- [Exercise description]
In the listing below, locate the line that contains "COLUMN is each" and the line that contains "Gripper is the". Restate word for word those two lines and every line between them, and nothing else.

#### Source data ####

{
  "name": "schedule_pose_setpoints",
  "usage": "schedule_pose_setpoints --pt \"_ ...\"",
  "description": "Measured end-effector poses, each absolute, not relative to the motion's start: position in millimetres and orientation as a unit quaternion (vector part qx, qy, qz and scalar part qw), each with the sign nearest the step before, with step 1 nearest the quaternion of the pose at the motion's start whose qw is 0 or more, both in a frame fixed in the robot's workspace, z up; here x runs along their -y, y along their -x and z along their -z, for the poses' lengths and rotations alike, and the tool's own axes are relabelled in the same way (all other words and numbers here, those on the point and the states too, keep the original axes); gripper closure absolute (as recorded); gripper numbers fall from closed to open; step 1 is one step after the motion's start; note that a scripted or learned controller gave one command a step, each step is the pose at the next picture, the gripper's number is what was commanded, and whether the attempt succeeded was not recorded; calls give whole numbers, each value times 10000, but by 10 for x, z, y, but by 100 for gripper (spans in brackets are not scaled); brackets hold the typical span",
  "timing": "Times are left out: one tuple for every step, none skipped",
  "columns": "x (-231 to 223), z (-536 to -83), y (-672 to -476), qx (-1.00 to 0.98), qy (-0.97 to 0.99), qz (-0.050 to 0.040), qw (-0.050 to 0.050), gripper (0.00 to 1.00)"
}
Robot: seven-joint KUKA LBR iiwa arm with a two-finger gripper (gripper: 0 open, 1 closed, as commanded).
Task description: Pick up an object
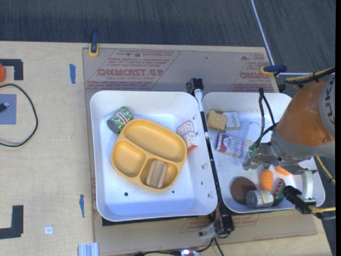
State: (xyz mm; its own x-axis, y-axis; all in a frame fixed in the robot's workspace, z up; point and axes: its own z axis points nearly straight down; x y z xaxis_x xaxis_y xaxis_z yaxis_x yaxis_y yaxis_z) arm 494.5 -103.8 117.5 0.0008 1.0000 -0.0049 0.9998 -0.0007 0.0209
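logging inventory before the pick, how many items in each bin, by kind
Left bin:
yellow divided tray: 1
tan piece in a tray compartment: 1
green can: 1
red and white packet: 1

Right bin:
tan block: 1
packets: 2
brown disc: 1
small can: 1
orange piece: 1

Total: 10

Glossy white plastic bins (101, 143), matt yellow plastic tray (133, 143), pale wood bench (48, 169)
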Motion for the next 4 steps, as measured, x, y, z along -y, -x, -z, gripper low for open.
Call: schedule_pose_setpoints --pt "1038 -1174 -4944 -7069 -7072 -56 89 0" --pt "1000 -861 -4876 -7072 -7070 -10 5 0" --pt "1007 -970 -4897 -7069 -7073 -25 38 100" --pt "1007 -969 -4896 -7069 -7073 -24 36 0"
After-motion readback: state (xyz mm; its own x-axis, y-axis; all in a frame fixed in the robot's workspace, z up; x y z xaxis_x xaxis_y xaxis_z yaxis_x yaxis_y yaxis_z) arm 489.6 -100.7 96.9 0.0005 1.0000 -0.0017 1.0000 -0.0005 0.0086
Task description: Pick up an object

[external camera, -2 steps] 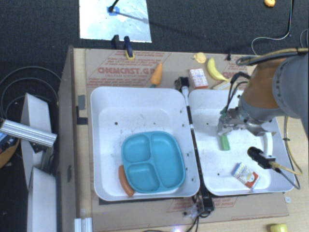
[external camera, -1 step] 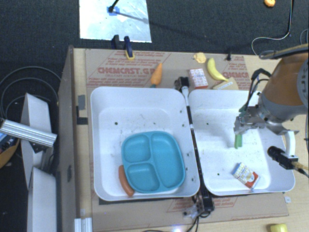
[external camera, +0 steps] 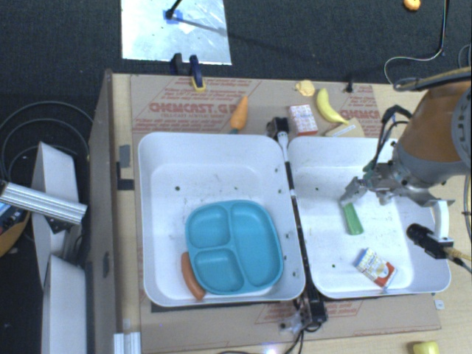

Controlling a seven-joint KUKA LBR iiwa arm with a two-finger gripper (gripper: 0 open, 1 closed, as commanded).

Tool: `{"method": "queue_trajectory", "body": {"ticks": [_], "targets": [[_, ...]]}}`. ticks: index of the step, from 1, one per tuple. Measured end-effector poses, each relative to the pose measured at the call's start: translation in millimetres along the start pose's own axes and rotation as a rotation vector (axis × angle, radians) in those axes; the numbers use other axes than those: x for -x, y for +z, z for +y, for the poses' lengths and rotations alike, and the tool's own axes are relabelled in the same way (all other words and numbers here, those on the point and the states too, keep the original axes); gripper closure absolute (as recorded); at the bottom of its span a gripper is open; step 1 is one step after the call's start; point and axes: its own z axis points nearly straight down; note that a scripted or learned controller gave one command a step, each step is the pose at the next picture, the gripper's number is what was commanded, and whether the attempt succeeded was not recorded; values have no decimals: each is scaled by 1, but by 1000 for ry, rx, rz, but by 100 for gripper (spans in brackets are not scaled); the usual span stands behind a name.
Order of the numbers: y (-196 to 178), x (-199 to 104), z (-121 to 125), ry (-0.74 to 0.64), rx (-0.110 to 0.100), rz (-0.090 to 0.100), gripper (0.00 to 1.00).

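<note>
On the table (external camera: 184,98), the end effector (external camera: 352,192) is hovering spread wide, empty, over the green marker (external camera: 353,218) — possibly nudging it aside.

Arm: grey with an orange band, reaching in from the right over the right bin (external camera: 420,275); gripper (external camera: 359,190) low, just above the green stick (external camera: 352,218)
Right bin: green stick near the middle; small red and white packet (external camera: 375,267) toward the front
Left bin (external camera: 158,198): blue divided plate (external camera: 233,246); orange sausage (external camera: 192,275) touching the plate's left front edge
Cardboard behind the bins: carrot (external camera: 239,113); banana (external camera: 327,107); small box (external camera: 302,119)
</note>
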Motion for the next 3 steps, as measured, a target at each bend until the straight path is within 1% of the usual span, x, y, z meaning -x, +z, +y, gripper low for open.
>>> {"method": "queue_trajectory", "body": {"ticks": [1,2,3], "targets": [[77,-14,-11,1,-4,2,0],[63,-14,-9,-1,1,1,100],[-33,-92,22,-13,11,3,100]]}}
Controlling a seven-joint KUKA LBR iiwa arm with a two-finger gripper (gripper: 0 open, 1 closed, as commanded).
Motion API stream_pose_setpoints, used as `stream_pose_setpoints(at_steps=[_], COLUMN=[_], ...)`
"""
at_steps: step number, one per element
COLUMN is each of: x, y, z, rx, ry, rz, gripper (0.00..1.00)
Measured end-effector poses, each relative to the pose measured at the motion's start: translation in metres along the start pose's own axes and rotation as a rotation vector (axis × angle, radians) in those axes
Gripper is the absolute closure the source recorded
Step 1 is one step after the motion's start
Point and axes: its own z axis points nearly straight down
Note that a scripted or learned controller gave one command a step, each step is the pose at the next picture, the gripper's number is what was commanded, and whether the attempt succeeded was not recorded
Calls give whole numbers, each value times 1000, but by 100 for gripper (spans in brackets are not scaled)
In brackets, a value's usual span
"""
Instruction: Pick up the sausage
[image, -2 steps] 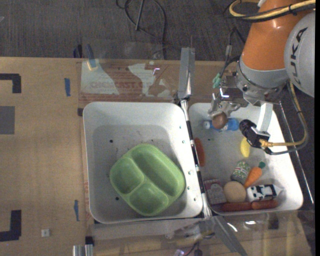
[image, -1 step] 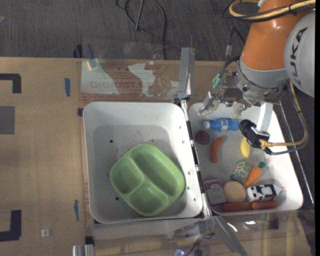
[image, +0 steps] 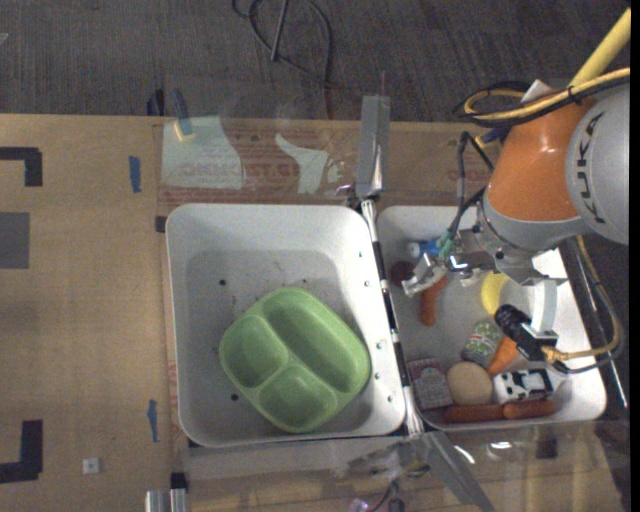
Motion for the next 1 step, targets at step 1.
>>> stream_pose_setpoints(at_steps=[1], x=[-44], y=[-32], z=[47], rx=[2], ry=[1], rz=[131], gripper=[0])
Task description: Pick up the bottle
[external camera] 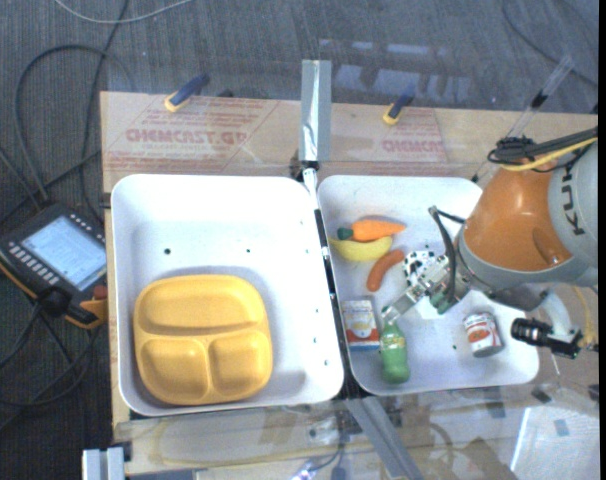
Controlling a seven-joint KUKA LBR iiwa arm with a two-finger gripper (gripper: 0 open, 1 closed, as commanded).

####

- [Answer space]
COLUMN is each of: x, y, z, rx, ry, rz, gripper (0.00..1.00)
Measured end-effector poses, each relative to the pose measured at the motion's start: translation in metres along the start pose's own axes and rotation as a rotation vector (axis × angle, radians) in those axes
Gripper is the absolute closure the source recorded

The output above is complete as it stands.